### YOUR TASK
For the string "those", search the entries below and copy every line where it appears.

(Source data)
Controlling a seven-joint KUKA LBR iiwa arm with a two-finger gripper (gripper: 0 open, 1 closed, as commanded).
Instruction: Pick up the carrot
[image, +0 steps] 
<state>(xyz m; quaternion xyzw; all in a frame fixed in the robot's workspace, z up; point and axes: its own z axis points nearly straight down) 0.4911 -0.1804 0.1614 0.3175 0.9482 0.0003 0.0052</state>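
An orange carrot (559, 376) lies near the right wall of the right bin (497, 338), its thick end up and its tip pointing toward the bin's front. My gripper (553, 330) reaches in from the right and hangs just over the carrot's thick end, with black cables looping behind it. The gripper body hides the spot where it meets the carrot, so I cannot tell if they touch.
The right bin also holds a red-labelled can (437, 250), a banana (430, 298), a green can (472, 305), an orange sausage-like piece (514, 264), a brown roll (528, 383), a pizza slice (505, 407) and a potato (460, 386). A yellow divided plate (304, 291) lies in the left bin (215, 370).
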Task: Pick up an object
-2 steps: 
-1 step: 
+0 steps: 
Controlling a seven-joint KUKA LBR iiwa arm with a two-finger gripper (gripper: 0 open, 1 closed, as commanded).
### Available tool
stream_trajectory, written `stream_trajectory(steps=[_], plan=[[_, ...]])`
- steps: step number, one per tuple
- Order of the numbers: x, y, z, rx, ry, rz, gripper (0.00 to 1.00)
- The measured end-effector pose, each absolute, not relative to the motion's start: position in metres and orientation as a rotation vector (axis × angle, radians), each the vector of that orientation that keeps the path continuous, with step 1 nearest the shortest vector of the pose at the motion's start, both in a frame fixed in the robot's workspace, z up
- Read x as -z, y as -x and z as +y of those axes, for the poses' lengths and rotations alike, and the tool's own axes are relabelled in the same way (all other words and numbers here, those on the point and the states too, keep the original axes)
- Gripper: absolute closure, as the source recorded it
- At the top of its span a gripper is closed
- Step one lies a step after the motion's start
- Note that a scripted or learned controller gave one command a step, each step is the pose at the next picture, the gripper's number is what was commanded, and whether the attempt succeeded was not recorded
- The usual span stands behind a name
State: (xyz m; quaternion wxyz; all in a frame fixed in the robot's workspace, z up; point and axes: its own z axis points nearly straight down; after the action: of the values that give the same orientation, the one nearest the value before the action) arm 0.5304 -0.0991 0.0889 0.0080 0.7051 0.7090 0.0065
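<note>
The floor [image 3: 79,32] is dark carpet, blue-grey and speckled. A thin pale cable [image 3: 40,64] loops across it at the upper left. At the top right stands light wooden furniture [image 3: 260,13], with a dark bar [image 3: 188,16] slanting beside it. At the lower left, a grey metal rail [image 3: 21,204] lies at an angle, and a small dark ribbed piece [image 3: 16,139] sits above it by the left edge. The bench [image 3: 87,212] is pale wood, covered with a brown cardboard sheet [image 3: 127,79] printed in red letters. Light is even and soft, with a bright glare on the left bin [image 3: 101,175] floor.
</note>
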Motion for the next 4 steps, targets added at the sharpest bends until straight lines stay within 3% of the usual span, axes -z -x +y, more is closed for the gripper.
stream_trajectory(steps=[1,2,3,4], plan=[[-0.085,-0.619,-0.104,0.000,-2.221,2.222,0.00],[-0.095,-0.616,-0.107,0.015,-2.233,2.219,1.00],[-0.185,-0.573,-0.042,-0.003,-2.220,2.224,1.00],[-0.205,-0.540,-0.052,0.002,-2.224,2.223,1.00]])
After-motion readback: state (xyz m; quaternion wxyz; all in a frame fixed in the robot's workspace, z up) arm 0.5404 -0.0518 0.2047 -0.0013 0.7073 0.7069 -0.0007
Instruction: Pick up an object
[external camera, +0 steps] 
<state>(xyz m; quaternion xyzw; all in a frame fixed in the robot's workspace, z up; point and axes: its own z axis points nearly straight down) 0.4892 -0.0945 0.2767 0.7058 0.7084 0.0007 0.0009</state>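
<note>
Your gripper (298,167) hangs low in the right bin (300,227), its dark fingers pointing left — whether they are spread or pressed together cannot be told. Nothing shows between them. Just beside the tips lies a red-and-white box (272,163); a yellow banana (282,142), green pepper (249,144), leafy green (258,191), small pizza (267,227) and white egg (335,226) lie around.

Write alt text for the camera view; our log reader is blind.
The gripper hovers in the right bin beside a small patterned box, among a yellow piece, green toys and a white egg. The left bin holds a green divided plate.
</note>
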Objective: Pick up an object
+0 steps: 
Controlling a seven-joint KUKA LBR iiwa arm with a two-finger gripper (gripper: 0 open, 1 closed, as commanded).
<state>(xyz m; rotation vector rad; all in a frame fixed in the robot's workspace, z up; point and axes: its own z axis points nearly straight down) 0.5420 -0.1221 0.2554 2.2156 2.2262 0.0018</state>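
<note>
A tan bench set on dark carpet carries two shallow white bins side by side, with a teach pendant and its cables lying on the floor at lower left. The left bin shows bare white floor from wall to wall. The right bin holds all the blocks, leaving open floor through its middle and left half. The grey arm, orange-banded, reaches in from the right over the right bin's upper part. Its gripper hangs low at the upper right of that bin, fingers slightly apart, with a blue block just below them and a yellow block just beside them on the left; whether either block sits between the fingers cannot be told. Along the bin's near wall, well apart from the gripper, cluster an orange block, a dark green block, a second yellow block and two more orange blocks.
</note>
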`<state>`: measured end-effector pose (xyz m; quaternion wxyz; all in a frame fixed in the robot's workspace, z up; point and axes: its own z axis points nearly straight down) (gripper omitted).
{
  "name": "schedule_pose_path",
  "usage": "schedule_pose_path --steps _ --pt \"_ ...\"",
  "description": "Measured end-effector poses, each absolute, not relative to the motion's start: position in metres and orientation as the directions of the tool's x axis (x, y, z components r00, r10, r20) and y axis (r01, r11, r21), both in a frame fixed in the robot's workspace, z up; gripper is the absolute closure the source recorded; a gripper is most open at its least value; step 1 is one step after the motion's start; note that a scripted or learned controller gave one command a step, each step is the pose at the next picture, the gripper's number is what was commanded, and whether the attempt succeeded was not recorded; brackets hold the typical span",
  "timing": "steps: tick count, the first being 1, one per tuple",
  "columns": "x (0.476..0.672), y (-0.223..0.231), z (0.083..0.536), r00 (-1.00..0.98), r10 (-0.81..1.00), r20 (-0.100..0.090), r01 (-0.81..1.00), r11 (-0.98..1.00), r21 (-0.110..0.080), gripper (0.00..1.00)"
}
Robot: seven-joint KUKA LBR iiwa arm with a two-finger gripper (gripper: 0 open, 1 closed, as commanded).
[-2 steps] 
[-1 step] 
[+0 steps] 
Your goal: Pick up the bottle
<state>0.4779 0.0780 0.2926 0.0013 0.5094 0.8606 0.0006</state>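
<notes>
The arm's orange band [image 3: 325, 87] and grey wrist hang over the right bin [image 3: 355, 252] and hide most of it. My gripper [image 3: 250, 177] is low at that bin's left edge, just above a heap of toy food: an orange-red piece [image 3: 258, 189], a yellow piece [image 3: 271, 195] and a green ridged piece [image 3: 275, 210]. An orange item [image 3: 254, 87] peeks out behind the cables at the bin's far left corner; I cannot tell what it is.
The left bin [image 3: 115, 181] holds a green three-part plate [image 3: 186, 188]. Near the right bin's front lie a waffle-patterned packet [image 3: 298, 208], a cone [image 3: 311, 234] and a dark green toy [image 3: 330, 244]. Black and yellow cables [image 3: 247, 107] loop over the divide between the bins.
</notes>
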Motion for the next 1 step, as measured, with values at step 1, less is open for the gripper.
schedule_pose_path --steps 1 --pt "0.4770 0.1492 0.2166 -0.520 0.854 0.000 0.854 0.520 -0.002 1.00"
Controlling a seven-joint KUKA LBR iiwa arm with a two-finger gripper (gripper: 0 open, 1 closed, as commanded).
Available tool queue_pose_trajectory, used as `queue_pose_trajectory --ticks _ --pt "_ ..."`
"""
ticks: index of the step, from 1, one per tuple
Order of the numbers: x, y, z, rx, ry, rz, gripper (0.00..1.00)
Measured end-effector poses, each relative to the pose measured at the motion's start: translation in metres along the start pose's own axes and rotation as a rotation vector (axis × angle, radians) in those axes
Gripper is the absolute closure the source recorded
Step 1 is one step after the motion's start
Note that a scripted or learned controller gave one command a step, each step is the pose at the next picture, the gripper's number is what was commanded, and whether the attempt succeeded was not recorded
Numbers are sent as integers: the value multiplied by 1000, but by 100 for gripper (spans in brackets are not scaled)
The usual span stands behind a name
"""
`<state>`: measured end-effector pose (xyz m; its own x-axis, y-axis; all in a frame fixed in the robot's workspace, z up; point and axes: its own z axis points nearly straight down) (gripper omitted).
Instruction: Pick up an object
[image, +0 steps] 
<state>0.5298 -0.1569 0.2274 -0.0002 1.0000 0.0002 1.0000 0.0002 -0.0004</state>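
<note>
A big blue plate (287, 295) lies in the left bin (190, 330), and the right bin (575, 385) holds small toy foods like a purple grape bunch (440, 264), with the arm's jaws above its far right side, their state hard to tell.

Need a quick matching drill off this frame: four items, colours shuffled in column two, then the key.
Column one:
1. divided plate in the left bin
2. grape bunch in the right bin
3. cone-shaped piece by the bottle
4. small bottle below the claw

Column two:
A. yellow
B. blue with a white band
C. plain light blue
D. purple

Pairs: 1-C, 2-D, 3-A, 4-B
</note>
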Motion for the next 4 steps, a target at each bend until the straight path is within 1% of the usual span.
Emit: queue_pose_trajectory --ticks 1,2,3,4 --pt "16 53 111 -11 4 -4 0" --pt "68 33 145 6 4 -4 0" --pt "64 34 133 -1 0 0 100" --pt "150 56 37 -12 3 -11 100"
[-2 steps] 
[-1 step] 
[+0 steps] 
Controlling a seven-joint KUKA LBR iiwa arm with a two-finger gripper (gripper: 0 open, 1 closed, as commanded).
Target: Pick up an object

### OUTPUT
- Read x as -z, y as -x and z as +y of those axes, for the poses' lengths and rotations alike, and the tool's own axes are relabelled in the same way (all other words and numbers here, those on the point and the states too, keep the original axes)
Measured end-effector poses, each relative to the pose measured at the motion's start: translation in metres along the start pose's own axes and rotation as a rotation vector (axis × angle, radians) in those axes

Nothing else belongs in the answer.